» ABOUT THIS TASK:
Leaving out every picture, quote the data below exactly as it appears.

※ ※ ※

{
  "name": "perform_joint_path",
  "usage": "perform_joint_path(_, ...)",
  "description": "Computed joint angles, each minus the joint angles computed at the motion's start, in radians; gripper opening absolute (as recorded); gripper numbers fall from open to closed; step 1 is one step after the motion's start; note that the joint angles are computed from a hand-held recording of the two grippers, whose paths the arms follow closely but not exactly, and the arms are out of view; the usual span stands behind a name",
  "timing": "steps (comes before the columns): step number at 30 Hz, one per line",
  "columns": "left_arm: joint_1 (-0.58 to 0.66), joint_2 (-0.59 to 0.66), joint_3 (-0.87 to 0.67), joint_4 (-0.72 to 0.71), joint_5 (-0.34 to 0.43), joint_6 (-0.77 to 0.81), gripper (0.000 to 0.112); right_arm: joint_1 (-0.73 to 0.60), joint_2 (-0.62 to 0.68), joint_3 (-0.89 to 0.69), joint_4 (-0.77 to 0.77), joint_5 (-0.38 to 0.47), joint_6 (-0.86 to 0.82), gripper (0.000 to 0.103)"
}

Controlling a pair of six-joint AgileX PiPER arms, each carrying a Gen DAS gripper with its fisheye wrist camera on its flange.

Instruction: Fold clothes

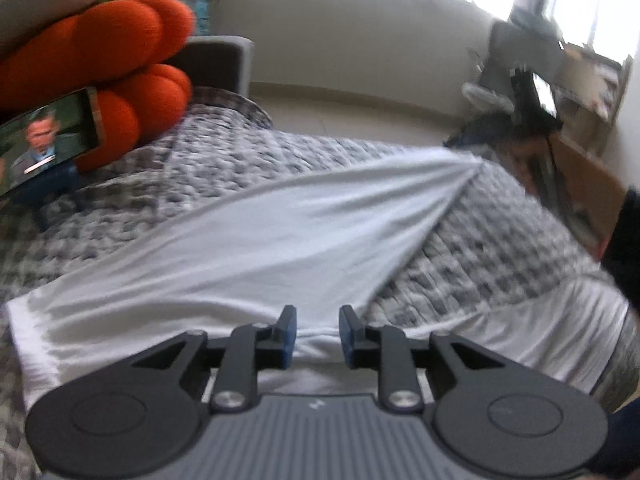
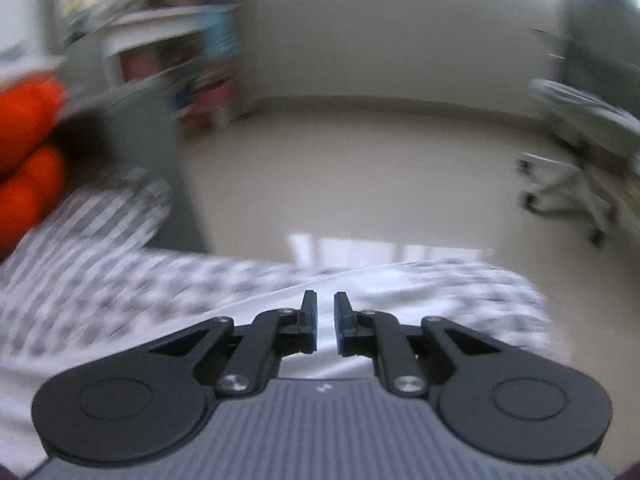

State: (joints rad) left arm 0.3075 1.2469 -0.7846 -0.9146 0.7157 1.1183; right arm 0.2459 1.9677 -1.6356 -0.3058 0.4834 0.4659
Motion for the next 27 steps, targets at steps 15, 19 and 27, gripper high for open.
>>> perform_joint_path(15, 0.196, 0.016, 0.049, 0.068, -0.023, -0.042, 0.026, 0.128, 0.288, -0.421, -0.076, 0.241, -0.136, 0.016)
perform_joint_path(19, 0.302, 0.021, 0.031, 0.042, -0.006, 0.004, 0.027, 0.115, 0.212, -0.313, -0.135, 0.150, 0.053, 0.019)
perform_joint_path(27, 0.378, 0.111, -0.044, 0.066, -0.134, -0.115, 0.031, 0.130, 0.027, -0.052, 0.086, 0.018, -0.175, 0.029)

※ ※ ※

» RESULT FOR THIS EXERCISE:
{
  "name": "perform_joint_path",
  "usage": "perform_joint_path(_, ...)",
  "description": "Computed joint angles, each minus the joint angles computed at the motion's start, in radians; gripper opening absolute (as recorded); gripper numbers fall from open to closed; step 1 is one step after the motion's start; note that the joint angles are computed from a hand-held recording of the two grippers, whose paths the arms follow closely but not exactly, and the arms are out of view; the usual span stands behind a name",
  "timing": "steps (comes before the columns): step number at 30 Hz, one per line",
  "columns": "left_arm: joint_1 (-0.58 to 0.66), joint_2 (-0.59 to 0.66), joint_3 (-0.87 to 0.67), joint_4 (-0.72 to 0.71), joint_5 (-0.34 to 0.43), joint_6 (-0.77 to 0.81), gripper (0.000 to 0.112); right_arm: joint_1 (-0.73 to 0.60), joint_2 (-0.62 to 0.68), joint_3 (-0.89 to 0.69), joint_4 (-0.77 to 0.77), joint_5 (-0.38 to 0.47), joint_6 (-0.86 to 0.82), gripper (0.000 to 0.103)"
}

Controlling a pair of six-joint AgileX PiPER arms, each carrying a Gen DAS gripper with its fisheye wrist camera on its flange.

Instruction: Fold clothes


State: (joints rad) left arm 0.3075 1.2469 -0.7846 -0.9146 0.7157 1.1183; right arm 0.2459 1.9677 -1.6356 -0.3058 0.4834 0.4659
Motion for the next 27 steps, targets at steps 15, 19 and 27, gripper high for open.
>>> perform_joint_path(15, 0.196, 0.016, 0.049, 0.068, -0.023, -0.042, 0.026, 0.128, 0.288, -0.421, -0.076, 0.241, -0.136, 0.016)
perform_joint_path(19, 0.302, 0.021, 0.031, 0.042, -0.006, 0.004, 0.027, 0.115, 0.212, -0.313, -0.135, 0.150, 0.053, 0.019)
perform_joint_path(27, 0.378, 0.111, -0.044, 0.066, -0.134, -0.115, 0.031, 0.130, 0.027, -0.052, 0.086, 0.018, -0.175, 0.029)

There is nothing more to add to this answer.